O MPCE investiga supostas irregularidades em procedimentos licitatórios na prefeitura de Icó (Foto: João Filho Tavares)
Foi executada em Icó, município localizado a 322,55 km de Fortaleza, uma ação do Ministério Público do Estado do Ceará (MPCE) que apura a suspeita de fraude em procedimentos licitatórios na prefeitura. As investigações da Operação Dilúvio, deflagrada no último dia 28, estão relacionadas principalmente a contratações de serviços de abastecimento de água por caminhões-pipa.
Liderada pela 4ª Promotoria de Justiça de Icó, a mobilização cumpriu dez mandados de busca e apreensão na cidade e recebeu auxílio de promotores de justiça do MPCE e de agentes da Polícia Civil. As ordens judiciais miraram três agentes públicos – que foram afastados de suas funções por 90 dias – três empresários, dois suspeitos de serem usados como “laranjas” e duas pessoas jurídicas.
A investigação indica que teria ocorrido o desvio de pelo menos R$ 9,8 milhões entre 2020 e 2025. Foram cumpridos mandados nas residências e sedes de empresas dos investigados, apreendendo dispositivos eletrônicos, aparelhos telefônicos e anotações. O sigilo bancário e fiscal dos alvos foi quebrado e os contratos firmados com as empresas apuradas foram suspensos, a pedido do MP.
Outras suspeitas
O MPCE investiga, além do suposto esquema envolvendo caminhões-pipa, possíveis fraudes na execução de contrato e pagamento de serviços realizados por meio do Serviço Autônomo de Água e Esgoto (Saae) e da secretaria municipal de Educação, ambos de Icó.
É apurado pela Promotoria a possível prática dos crimes de frustração do caráter competitivo de licitação, fraude em licitação ou contrato administrativo, falsidade ideológica, modificação ou pagamento irregular em contrato administrativo, corrupção ativa e passiva, peculato e associação criminosa. O processo corre em segredo de Justiça.
O que disse a Prefeitura
Até o momento de publicação desta matéria, a prefeitura de Icó não se pronunciou oficialmente sobre a Operação Dilúvio, deflagrada no município. Na semana passada, O POVO tentou contato com a gestão da cidade por telefone e e-mail, mas não obteve resposta. O espaço segue aberto para eventual manifestação.

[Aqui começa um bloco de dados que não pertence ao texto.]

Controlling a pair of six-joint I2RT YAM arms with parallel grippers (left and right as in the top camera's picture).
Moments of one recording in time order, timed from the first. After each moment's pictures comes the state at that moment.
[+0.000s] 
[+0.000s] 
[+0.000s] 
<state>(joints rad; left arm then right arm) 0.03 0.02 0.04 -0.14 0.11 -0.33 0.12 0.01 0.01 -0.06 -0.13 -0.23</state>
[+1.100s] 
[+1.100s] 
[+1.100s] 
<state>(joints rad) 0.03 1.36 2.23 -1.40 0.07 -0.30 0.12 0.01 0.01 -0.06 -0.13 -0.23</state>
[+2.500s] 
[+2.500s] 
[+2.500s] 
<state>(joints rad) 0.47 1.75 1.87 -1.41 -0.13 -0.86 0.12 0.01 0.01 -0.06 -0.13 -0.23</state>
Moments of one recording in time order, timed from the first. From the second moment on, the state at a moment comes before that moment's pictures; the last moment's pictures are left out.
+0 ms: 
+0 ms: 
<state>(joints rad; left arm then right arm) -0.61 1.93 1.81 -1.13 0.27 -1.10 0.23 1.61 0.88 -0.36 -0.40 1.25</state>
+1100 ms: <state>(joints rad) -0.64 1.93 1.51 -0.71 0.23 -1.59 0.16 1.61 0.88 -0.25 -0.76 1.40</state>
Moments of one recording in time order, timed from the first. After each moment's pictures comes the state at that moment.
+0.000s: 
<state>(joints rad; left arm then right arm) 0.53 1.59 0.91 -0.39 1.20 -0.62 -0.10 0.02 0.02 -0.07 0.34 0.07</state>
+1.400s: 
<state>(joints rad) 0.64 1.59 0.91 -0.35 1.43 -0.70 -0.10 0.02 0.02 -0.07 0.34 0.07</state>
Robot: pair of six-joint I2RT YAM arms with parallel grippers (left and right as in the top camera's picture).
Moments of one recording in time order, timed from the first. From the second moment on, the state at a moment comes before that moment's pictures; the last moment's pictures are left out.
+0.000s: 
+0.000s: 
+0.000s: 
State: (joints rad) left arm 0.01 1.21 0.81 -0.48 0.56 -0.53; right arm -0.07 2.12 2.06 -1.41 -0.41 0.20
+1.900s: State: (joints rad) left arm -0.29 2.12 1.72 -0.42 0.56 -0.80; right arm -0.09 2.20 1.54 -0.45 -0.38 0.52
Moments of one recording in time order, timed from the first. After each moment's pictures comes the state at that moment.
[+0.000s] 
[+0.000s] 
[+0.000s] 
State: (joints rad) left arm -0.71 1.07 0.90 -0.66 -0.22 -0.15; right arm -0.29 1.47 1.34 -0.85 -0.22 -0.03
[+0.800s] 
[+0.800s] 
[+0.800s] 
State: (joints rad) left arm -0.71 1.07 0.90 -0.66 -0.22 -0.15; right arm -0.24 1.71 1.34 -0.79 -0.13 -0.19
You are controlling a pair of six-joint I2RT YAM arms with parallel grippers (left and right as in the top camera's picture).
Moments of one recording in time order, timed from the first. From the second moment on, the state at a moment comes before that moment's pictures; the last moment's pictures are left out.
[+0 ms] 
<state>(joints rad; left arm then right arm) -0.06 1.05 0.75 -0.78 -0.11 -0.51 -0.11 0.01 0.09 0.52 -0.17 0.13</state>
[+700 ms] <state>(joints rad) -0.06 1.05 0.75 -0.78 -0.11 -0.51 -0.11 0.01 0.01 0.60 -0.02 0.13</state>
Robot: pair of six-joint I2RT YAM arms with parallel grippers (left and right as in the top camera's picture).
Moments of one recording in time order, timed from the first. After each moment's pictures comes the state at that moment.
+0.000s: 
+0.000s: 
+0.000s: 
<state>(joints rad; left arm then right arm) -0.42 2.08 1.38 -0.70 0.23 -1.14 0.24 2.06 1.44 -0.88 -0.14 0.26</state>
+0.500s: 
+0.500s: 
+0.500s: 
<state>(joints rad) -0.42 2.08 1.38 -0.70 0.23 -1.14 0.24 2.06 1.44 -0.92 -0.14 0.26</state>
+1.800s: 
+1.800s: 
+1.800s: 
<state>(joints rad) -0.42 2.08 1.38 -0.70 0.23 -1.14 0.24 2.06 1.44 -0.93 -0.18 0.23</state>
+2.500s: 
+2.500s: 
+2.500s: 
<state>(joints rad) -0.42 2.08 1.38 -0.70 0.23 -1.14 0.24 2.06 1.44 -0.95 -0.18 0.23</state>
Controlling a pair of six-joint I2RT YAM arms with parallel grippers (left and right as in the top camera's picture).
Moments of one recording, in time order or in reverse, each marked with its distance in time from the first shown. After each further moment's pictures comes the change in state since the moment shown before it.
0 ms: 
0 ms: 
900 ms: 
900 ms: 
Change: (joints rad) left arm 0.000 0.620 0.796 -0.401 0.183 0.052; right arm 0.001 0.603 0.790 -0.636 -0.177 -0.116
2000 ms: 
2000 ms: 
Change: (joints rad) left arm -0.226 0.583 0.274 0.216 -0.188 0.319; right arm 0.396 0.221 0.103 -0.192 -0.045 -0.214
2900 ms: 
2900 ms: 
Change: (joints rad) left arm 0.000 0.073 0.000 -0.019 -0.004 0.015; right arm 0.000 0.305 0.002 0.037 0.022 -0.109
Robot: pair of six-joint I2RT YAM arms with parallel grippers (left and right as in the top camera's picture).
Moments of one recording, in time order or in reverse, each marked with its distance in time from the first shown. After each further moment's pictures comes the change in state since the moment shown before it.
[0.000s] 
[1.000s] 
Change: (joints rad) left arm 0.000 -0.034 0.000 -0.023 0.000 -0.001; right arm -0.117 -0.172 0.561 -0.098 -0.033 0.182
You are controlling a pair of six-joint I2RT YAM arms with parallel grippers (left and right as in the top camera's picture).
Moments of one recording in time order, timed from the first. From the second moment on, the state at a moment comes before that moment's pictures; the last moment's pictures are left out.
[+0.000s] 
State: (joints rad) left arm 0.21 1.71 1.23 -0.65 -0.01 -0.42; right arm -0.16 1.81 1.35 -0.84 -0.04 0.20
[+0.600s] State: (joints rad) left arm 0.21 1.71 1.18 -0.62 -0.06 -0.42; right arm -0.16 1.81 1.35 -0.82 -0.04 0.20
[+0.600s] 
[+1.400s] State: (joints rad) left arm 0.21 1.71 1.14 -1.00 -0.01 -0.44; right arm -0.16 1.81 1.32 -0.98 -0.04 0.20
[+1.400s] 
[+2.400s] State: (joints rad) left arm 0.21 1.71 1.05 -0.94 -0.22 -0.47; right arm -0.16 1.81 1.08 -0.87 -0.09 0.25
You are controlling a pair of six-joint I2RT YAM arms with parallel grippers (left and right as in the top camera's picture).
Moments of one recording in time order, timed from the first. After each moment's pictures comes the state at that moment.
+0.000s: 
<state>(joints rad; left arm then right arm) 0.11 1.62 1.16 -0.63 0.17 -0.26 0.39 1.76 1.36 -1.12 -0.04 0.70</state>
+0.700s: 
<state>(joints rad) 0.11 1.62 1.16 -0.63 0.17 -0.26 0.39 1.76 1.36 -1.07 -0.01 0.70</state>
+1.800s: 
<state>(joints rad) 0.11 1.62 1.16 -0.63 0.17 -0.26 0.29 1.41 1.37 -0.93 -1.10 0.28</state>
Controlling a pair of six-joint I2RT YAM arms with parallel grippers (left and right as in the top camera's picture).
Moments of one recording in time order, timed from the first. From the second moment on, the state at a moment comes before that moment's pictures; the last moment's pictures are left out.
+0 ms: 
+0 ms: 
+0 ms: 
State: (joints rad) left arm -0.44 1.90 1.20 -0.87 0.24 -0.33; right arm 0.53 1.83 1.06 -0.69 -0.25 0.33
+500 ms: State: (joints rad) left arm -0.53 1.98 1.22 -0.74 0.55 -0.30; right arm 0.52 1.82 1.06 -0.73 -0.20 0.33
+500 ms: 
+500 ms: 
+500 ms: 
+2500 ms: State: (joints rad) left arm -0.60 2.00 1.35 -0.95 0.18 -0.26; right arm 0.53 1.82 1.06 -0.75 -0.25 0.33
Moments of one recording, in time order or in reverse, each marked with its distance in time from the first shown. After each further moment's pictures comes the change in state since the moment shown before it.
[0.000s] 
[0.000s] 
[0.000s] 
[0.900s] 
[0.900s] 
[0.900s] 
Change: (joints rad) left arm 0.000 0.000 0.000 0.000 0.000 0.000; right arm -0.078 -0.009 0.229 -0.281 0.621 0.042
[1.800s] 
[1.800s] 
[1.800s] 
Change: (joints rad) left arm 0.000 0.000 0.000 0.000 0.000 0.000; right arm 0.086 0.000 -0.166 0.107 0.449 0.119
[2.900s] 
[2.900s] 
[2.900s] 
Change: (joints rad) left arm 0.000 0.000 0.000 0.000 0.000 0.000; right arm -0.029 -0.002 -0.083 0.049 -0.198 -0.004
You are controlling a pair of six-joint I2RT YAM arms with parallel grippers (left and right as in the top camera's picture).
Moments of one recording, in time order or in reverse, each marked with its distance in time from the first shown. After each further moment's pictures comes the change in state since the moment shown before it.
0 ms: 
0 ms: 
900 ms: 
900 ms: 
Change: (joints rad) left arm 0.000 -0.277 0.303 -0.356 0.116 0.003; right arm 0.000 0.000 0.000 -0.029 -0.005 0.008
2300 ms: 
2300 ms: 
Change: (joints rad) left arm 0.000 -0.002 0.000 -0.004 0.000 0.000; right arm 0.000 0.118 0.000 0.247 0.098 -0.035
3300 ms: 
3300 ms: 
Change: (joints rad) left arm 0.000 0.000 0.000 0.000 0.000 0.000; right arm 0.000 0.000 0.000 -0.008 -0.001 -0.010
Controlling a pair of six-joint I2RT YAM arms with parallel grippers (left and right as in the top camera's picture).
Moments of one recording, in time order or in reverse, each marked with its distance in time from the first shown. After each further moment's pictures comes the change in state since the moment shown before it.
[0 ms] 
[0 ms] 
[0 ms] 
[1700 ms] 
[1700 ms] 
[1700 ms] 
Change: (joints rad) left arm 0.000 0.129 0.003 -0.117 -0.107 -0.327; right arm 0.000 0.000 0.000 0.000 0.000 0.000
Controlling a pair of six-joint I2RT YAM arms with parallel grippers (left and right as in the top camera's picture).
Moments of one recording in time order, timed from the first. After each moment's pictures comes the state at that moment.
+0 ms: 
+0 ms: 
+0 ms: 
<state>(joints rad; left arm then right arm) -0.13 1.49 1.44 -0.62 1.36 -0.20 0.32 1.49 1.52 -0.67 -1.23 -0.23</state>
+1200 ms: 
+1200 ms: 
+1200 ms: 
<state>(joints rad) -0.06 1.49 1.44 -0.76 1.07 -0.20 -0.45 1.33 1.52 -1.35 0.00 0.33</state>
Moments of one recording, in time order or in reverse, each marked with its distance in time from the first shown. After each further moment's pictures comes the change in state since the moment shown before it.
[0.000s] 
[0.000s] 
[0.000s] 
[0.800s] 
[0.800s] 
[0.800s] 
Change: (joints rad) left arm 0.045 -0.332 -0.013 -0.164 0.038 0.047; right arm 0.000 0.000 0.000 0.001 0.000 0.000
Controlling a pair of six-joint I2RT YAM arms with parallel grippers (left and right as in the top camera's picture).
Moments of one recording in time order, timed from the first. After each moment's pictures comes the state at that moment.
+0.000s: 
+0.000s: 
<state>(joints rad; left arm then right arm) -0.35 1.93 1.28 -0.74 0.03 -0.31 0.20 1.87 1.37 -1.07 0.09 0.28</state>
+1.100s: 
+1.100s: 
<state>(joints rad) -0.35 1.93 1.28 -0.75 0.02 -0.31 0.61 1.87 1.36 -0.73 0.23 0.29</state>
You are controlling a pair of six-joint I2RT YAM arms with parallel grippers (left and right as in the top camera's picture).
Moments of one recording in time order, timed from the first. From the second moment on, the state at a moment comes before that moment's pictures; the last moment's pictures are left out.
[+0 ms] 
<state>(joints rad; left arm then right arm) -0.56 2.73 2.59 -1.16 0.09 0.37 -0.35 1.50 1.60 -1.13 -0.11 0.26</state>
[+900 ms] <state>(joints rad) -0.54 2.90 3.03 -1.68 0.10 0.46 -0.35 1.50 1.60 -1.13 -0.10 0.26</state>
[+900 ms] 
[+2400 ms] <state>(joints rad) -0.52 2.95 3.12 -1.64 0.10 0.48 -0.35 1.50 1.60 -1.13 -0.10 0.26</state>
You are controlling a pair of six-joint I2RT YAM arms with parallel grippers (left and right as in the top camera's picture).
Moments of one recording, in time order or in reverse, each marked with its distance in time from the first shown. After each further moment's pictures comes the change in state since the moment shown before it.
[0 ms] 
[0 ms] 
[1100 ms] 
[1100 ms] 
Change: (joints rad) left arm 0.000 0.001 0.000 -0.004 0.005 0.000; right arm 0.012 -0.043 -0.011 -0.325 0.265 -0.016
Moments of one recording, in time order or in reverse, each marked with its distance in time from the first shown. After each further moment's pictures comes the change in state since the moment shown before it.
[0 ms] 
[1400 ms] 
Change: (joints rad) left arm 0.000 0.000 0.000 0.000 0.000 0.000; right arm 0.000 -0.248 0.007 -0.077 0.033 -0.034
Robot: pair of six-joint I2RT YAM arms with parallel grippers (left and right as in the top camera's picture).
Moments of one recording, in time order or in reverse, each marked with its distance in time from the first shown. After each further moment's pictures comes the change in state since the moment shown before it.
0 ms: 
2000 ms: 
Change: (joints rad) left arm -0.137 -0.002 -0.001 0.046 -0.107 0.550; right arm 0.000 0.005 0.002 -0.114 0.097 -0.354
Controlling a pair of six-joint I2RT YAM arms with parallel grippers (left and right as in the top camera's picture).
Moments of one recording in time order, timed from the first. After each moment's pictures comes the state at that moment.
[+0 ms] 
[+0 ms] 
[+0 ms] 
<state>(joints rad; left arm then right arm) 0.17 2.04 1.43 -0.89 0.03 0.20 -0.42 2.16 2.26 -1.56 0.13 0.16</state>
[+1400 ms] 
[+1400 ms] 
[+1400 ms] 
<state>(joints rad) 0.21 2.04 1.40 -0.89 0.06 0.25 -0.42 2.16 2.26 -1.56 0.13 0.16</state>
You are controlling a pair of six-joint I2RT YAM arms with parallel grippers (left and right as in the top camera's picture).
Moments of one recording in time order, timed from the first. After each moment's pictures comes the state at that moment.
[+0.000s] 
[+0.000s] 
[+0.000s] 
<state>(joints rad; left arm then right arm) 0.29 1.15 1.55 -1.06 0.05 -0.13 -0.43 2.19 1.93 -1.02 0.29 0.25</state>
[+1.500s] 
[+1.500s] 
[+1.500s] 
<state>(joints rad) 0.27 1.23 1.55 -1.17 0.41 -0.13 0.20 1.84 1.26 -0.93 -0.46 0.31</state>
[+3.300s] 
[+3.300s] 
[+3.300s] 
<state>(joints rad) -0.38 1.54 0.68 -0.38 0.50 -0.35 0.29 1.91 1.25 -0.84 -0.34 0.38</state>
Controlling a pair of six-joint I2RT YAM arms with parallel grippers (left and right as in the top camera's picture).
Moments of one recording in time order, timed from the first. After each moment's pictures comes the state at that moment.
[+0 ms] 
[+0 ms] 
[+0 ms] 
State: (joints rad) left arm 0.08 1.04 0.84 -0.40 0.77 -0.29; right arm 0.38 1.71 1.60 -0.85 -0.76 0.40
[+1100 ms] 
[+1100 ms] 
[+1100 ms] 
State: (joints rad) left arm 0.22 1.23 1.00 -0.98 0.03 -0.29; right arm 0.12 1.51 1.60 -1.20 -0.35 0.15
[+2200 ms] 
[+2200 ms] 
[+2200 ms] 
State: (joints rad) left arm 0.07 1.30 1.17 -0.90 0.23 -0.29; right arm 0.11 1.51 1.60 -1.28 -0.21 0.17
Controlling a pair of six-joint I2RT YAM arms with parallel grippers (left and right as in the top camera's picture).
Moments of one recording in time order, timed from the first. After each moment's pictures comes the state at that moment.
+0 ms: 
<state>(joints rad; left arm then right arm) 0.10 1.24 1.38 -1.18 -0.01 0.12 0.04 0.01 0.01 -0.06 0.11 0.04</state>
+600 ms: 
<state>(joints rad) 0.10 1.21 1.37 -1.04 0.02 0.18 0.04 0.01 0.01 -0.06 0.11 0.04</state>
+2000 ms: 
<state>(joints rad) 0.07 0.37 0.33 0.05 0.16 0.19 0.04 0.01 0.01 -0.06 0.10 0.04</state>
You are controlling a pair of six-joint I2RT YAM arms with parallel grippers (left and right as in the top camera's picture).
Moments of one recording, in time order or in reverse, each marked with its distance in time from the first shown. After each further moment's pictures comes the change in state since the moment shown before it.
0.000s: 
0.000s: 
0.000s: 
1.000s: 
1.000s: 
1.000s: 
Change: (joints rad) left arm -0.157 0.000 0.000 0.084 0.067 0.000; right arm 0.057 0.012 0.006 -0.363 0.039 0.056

Nesta segunda-feira, 4, O POVO tentou novamente contato com a prefeitura pelos mesmos meios, mas não teve retorno.
Caso recente
No fim do ano passado, Icó apareceu no centro de indícios de outras irregularidades. Em outubro de 2025, O POVO mostrou que a gestão municipal foi acusada de pagar R$ 120 mil por ano pelo aluguel de um imóvel pertencente a Ladislau Neto, apontado como um dos líderes do Comando Vermelho no Estado.
À época, a reportagem mostrou que a Farmácia Anabelly, de propriedade de Ladislau, teria recebido mais de R$ 5,9 milhões da Prefeitura de Icó, desde 2021, por meio de contratos com a secretaria de Saúde. Na ocasião, tanto a gestão quanto a empresa negaram irregularidades.
Na ocasião, prefeita Aurineide Amaro classificou as declarações como “inconsequentes e de claro viés político-partidário”, afirmando que todas as aquisições da Prefeitura seguem rigorosamente a legislação vigente.